How many lines below hold the string "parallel"? Report that number alone.

(Dataset records)
....

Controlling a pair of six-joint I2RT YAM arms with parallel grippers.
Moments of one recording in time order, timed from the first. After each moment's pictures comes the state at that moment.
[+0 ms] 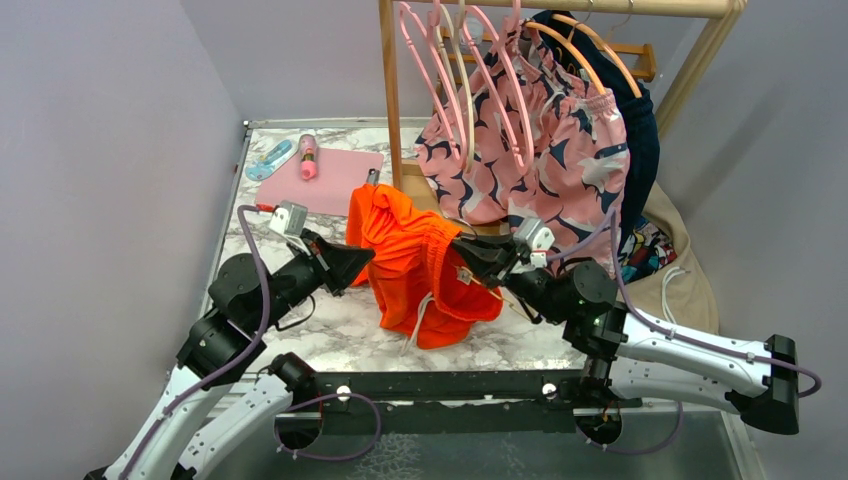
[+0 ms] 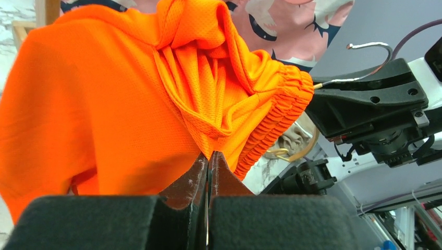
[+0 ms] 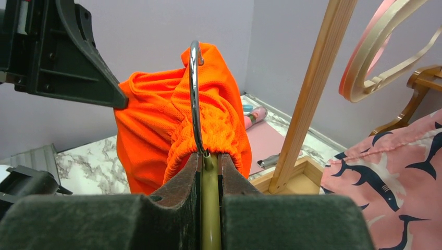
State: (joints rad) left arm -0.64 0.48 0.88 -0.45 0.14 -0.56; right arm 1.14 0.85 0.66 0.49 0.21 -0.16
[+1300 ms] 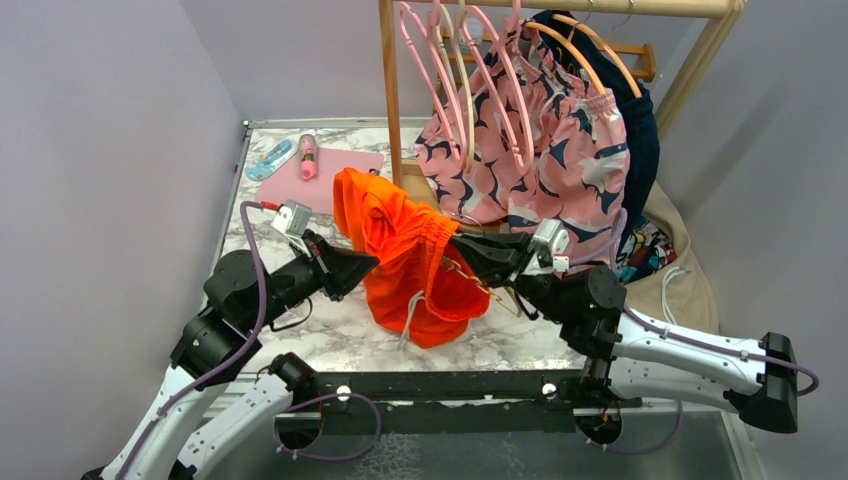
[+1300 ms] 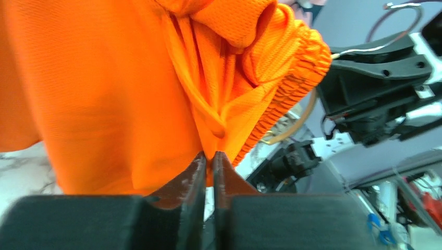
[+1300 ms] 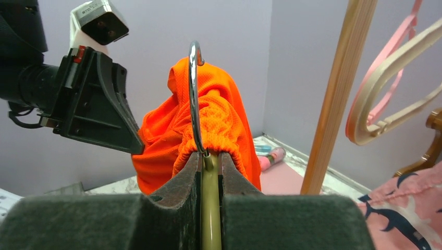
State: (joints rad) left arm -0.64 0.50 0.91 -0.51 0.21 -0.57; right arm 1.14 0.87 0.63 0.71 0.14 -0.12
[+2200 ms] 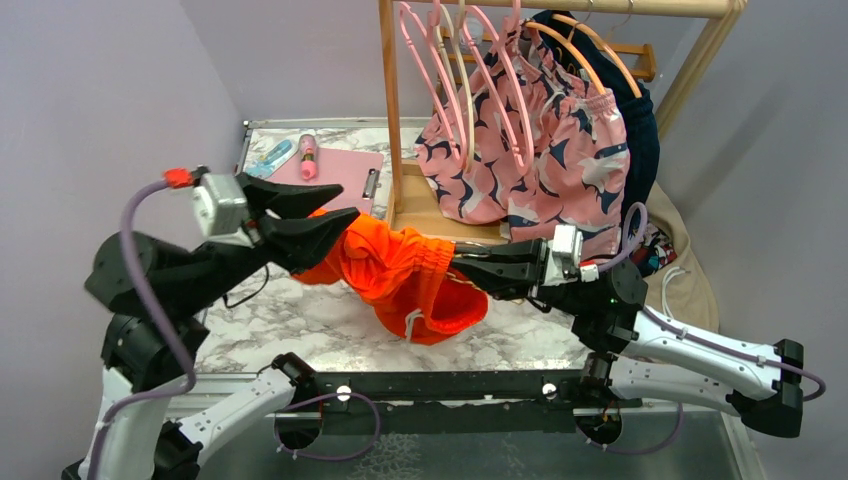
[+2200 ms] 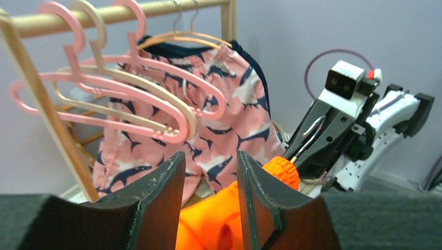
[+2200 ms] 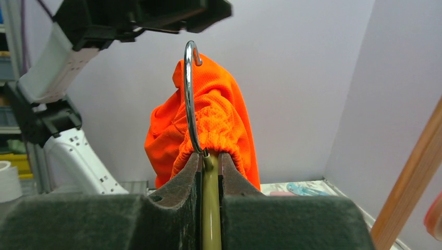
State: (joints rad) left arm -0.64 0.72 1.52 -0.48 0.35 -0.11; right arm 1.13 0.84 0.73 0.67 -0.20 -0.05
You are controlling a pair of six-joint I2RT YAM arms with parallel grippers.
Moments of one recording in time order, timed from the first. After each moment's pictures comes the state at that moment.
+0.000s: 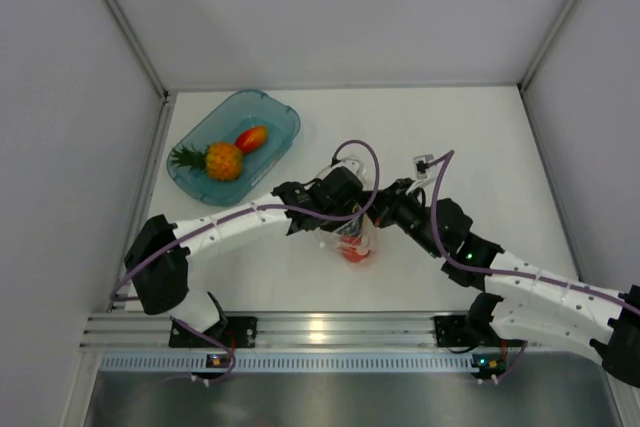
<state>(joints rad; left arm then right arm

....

**Expected answer**
2